Requirements#
NVIDIA Cloud Native Stack
To deploy NVIDIA Cloud Native Service Add-on Pack, the following requirements must be met:
- Kubernetes
This section of the guide focuses on deploying the add-on pack on an NVIDIA AI Enterprise-supported Cloud Native Stack instance. See the next section for more information on how to deploy and set up an example NVIDIA Cloud Native Stack instance.
Note
The NVIDIA Cloud Native Stack deployment using upstream Kubernetes should be used for evaluation and development purposes only. It is not designed for production use.
- GPU Operator
NVIDIA GPU Operator should be deployed on the K8S cluster to enable GPUs to be available for use within the cluster. NVIDIA Cloud Native Stack will deploy and set up the GPU Operator as a part of the installation.
- Networking
Ports
This guide assumes that the cluster will be externally accessible through port 443 for ingress. Additional ports may be required for your specific use case.
DNS/Domain Name
The K8S cluster requires a fully qualified domain name(FQDN) with a wildcard DNS entry that is resolvable within and outside of the network the cluster is located in.

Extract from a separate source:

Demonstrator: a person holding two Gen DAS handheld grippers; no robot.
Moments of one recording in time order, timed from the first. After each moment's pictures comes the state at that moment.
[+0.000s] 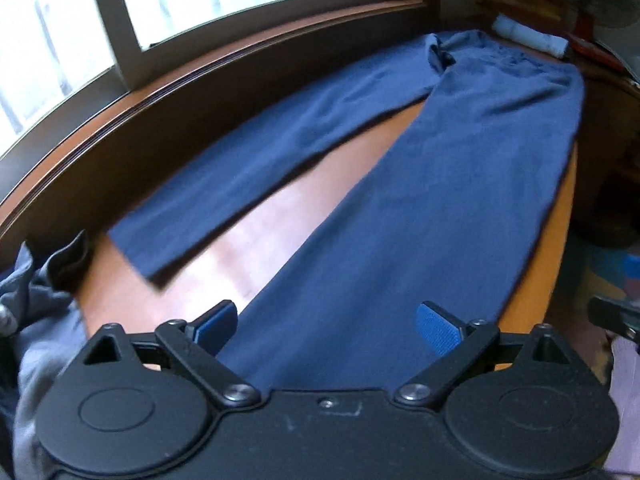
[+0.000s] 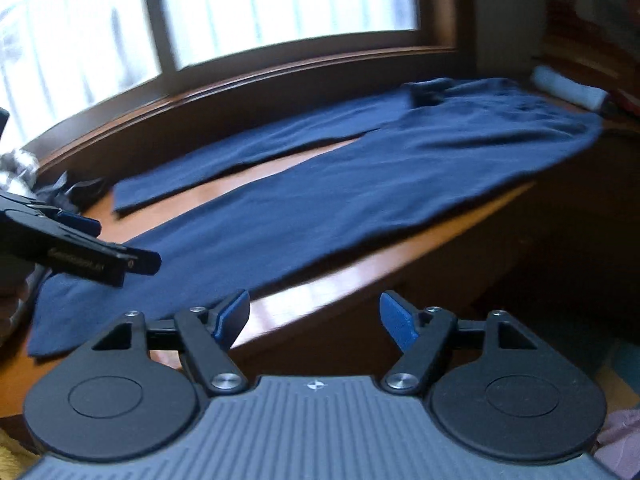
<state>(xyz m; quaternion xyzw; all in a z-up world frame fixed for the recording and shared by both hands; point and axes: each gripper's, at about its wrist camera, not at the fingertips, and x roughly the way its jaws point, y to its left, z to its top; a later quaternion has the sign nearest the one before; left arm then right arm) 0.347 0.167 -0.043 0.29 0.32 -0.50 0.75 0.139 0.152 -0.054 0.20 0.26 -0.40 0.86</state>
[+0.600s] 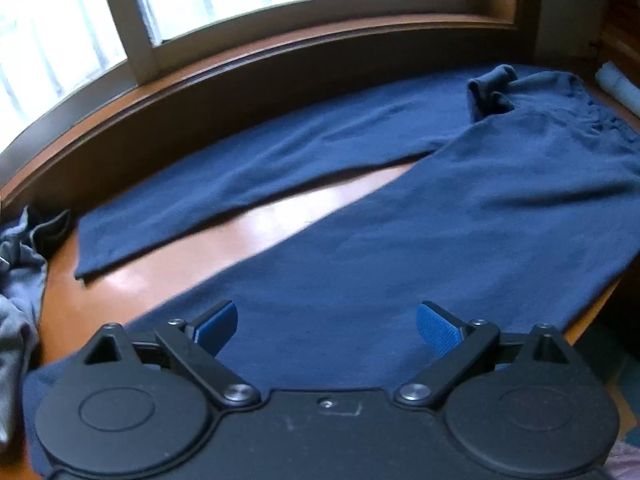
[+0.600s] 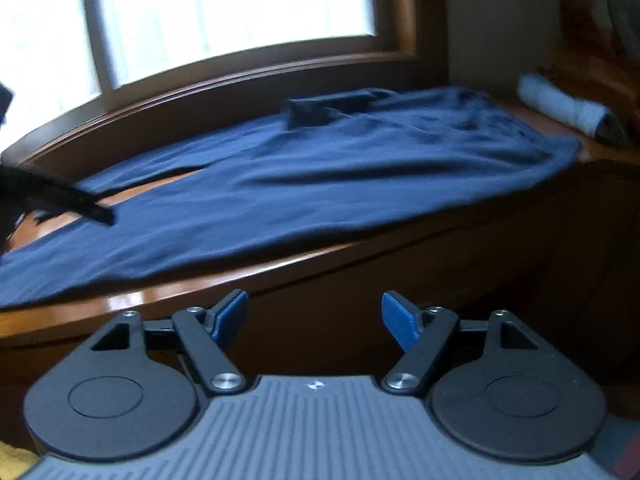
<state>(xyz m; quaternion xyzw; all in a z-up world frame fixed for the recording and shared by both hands) 0.255 0.008 -0.041 0.23 0.38 -0.34 0.83 0.010 -0.080 -0.072 0.18 0.27 -0.33 0.89</state>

A wildcard DNS A record must be created for the cluster in addition to the DNS A record for the cluster itself. Reverse lookup PTR records should also exist for both entries when possible. An example wildcard FDQN may look like the following:
*.my-cluster.my-domain.com.
Make a note of this FQDN for later use.An example of how to configure the domain and DNS for the cluster using Amazon Route 53 can be found in the Appendix.
Note
If the DNS entries are only resolvable within a local network, such as within a corporate domain, and not directly resolvable by the cluster, a manual reverse lookup entry can be made in /etc/hosts on the cluster for the cluster IP to point to various required ingress hostnames as a workaround. An example hosts file is provided below.

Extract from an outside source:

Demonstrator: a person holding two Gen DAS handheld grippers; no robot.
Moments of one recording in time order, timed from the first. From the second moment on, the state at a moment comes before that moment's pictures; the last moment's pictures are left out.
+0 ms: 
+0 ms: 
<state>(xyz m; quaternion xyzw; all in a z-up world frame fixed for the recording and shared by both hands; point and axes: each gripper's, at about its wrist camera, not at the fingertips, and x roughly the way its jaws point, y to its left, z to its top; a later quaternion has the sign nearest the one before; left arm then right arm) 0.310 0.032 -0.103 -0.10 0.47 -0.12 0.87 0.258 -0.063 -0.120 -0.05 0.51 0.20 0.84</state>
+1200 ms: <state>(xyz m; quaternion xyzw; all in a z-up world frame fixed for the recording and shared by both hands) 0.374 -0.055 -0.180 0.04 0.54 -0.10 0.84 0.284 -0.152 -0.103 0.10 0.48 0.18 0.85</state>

127.0.0.1 system.domain.com 127.0.0.1 auth.system.domain.com 127.0.0.1 dashboards.system.domain.com
More ingress rules may be required depending on the workflow.
Note
If the cluster contains multiple nodes, a load balancer must be created to balance requests across the cluster nodes. The DNS entries should point to the load balancer, not to the cluster nodes.
- Storage
A storage class must be available on the K8S cluster for the Cloud Native Service Add-on Pack to be configured to use. For this example, Local Path Provisioner will be used. Instructions are provided in the next section.
- NVIDIA AI Enterprise
Since NVIDIA AI Workflows are available on NVIDIA NGC for NVIDIA AI Enterprise software customers, you must have access to the following to pull down the resources which are required for the workflow:
NGC CLI
Note
NVIDIA AI Enterprise trial licenses are available for those who qualify.
Warning
NVIDIA AI Enterprise licensing is required for accessing AI Workflow resources.
Note
Cloud service providers may include licenses through on-demand NVIDIA AI Enterprise instances.